A single passive system is larger in size, but more reliable and efficient, and the fan can play a role in situations where passive cooling cannot be used alone. Which system to choose for cooling is often a difficult decision? At this time, it is necessary to determine how much cooling air is needed and how to achieve cooling through modeling and simulation, which is essential for efficient thermal management strategies.
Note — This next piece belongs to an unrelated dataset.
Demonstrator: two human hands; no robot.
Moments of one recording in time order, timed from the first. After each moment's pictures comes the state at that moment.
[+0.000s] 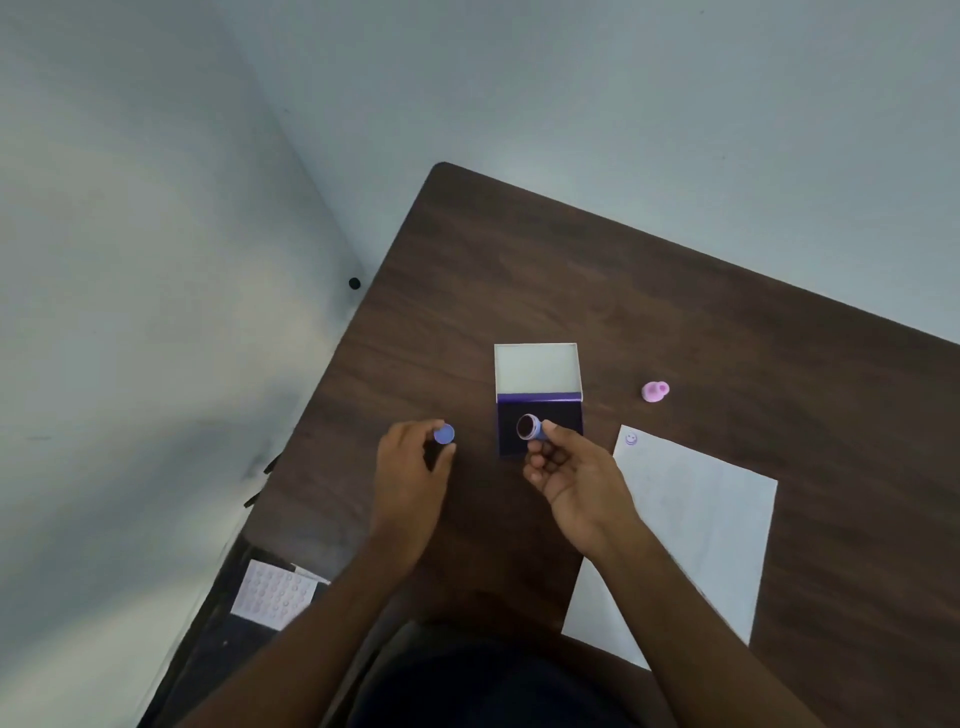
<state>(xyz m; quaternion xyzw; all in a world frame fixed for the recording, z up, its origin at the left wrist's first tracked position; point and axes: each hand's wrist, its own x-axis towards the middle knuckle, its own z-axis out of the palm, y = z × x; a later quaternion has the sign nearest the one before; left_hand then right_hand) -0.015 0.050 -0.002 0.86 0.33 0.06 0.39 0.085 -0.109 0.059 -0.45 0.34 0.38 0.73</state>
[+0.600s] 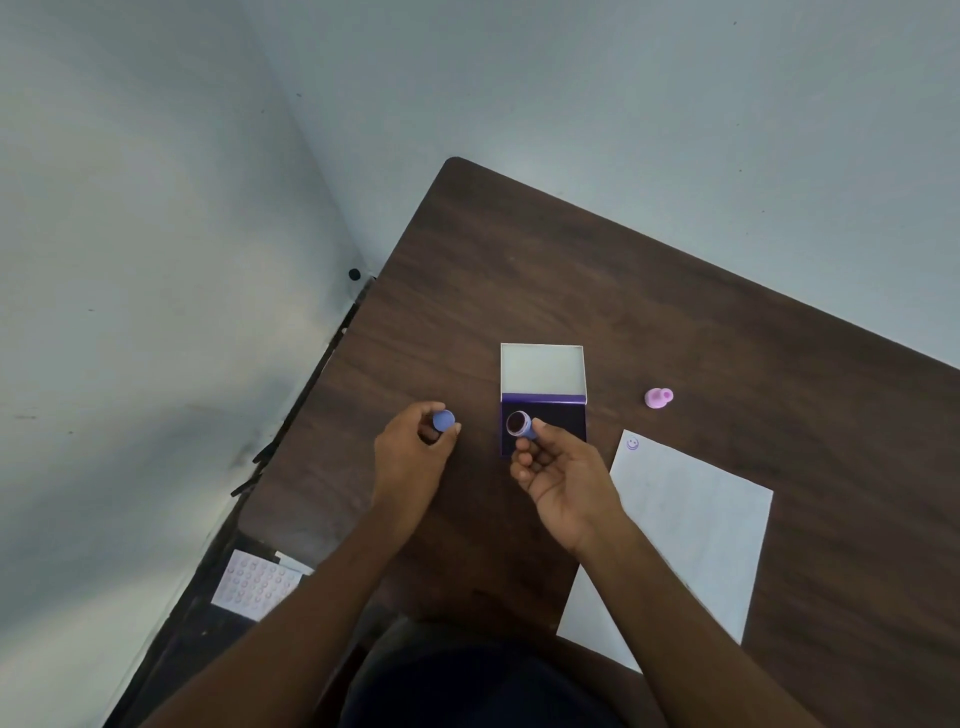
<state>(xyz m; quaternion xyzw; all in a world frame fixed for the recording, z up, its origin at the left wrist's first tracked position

For the miniature model, the heat source and its heat flow path are characterized by their thermal resistance, and the thermal resistance is determined by the material, quality and size used. Modeling shows how heat flows from the heat source and is also the first step in evaluating components that cause thermal accidents due to their own heat dissipation. For example, device suppliers such as high heat dissipation ICs, MOSFETs, and IGBTs usually provide thermal models that can provide details of the thermal path from the heat source to the surface of the device.
Once the thermal load of each component is known, the next step is to model at a macro level, which is both simple and complex: through adjust the size of the airflow through various heat sources to keep its temperature below the allowable limit; Use air temperature, unforced air flow available flow, fan air flow and other factors to perform basic calculations to get a rough idea of temperature conditions.
The next step is to use the model and location of each heat source, PC board, shell surface and other factors to perform more complex modeling of the entire product and its packaging.
Finally, modeling has to solve two problems:
The problem of peak and average dissipation. For example, a steady-state component with a continuous thermal dissipation of 1W and a device with a thermal dissipation of 10W but with a 10% intermittent duty cycle have different thermal effects. That is to say, the average heat dissipation is the same, and the related heat mass and heat flow will produce different heat distribution. Most CFD applications can combine static and dynamic analysis.
The imperfect physical connection between the components and the surface of the miniature model. For example, the physical connection between the top of the IC package and the heat sink. If the connection has a small distance, the thermal resistance of this path will increase, and it is necessary to fill the contact surface with a thermal pad to enhance the thermal conductivity of the path.
Thermal management can reduce the temperature of the components in the power supply and the internal environment, which can extend the service life of the product and improve reliability. But thermal management is an integrated concept, if broken down to the minutiae, it is a huge subject. It involves the trade-offs of size, power, efficiency, weight, reliability, and cost. The priority and constraints of the project must be evaluated.